**Work instructions**.
Lines in the records below that contain the word "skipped" must each be copied.

Records from a collection:
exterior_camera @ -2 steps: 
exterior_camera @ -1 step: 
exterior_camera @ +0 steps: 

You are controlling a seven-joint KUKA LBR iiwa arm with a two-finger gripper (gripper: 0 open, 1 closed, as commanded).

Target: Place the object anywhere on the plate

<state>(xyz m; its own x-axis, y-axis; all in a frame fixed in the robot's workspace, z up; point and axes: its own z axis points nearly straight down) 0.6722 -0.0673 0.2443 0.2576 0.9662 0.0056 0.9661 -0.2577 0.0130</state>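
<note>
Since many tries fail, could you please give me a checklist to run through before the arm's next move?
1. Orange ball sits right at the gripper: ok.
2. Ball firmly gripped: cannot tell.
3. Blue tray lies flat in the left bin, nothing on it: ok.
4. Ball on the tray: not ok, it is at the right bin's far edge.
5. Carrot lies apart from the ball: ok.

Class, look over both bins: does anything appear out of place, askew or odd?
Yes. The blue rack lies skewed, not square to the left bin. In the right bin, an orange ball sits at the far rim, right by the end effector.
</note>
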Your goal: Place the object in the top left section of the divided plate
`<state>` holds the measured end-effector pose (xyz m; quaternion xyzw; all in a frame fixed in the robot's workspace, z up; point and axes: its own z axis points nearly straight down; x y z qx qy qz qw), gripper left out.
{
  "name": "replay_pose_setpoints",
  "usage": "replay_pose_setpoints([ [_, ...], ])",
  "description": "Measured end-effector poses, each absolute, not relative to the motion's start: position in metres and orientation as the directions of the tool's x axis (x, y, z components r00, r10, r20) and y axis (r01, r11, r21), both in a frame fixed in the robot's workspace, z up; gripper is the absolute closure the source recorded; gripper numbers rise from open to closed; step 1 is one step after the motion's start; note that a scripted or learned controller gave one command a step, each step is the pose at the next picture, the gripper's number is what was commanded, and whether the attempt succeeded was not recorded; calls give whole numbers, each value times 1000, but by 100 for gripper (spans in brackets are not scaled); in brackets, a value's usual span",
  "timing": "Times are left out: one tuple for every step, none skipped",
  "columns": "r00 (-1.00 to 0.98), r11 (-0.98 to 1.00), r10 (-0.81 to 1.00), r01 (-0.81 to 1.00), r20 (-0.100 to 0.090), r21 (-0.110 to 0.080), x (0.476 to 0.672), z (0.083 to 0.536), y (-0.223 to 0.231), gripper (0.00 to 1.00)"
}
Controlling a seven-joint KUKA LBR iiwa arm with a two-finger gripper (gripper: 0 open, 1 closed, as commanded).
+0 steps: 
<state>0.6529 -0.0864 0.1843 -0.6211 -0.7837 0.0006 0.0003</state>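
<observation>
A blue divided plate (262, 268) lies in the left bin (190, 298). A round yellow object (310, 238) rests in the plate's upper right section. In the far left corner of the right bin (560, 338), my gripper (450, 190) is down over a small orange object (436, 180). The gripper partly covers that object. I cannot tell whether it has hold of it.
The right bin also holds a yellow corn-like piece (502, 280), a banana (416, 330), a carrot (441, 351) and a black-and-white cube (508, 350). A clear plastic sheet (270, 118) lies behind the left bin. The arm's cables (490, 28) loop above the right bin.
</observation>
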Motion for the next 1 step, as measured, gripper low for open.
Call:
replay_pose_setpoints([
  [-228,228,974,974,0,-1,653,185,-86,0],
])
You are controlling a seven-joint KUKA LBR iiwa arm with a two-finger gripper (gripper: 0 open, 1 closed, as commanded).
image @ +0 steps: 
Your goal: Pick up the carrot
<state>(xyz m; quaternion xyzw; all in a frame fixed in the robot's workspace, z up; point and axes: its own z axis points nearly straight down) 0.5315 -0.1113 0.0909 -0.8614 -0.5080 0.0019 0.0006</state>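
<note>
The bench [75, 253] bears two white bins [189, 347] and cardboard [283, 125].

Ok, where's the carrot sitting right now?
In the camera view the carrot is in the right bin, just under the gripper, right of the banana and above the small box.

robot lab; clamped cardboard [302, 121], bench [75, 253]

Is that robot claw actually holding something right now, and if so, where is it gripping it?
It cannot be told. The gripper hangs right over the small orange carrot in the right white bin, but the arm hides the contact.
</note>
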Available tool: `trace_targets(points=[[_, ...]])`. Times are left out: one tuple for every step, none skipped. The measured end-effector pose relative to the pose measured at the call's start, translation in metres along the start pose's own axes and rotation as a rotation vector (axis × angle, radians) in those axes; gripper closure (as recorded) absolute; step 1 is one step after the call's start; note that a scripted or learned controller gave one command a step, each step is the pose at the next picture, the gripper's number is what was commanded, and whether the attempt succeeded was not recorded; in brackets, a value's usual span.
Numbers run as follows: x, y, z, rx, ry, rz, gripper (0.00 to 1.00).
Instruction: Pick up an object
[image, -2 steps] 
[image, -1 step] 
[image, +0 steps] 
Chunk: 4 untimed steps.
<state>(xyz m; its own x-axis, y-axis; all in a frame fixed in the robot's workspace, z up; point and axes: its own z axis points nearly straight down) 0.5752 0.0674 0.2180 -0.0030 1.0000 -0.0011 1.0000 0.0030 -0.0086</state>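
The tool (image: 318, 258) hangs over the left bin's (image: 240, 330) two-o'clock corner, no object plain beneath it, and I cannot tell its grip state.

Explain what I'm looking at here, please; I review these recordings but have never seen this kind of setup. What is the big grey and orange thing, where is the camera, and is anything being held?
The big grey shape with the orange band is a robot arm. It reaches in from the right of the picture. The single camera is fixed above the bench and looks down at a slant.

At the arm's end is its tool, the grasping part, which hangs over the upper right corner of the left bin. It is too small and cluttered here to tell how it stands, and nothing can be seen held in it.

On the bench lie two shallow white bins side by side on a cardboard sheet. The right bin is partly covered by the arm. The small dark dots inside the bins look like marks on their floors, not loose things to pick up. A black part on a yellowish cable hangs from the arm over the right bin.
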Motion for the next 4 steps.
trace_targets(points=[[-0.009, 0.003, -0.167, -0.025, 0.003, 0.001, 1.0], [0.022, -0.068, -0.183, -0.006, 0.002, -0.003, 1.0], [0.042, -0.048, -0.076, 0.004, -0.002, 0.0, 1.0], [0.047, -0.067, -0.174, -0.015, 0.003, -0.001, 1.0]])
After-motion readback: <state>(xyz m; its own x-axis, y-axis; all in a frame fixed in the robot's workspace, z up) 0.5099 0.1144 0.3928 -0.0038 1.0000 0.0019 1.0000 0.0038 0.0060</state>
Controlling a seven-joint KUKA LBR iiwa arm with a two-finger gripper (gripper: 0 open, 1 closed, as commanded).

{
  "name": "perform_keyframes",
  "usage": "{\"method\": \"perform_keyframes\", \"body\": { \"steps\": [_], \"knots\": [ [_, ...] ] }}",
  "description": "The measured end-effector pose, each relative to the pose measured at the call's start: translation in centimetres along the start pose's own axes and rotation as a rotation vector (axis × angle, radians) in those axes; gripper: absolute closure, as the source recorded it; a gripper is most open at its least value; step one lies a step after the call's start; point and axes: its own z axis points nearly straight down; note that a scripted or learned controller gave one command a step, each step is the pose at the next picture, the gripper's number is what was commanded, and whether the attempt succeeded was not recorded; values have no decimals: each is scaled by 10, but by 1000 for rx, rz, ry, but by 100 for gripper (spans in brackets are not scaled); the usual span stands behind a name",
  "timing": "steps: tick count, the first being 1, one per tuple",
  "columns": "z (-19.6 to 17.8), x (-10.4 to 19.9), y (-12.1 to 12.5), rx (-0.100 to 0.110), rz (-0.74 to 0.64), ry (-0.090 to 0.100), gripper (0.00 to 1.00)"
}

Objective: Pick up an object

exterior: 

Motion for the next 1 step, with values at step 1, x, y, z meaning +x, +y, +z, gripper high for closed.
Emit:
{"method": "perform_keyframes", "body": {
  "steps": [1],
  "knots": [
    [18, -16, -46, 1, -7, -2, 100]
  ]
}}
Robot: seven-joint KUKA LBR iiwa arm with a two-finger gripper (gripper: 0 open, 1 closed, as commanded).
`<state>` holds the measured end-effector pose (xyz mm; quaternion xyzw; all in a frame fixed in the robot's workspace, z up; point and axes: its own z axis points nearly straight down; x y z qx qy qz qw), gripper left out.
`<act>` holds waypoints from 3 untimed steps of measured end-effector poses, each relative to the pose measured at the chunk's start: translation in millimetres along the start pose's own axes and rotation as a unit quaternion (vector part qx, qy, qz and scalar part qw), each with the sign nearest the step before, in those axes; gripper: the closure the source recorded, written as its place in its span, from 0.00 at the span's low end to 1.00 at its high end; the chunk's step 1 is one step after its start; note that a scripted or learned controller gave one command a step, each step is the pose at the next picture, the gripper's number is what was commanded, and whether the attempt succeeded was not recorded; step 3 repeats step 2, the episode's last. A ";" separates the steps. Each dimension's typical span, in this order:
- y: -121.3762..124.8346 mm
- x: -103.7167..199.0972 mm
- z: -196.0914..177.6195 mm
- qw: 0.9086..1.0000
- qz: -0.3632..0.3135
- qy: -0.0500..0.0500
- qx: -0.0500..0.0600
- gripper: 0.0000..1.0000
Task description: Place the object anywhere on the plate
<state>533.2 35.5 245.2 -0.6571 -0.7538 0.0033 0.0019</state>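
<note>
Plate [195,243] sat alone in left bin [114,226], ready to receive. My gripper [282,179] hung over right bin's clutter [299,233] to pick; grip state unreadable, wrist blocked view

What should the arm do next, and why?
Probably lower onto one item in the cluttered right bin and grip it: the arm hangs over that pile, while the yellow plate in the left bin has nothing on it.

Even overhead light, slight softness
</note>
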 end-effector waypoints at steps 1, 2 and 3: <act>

**Exercise solution**.
  "timing": "Times are left out: one tuple for every step, none skipped",
Available tool: `trace_targets(points=[[_, ...]])`. Times are left out: one tuple for every step, none skipped. The measured end-effector pose relative to the pose measured at the call's start, translation in metres along the start pose's own axes and rotation as a rotation vector (axis × angle, radians) in those axes; gripper closure (as recorded) absolute; step 1 is one step after the call's start; note that a scripted or learned controller gave one command a step, each step is the pose at the next picture, the gripper's number is what was commanded, and whether the attempt succeeded was not recorded; in brackets, a value's usual span.

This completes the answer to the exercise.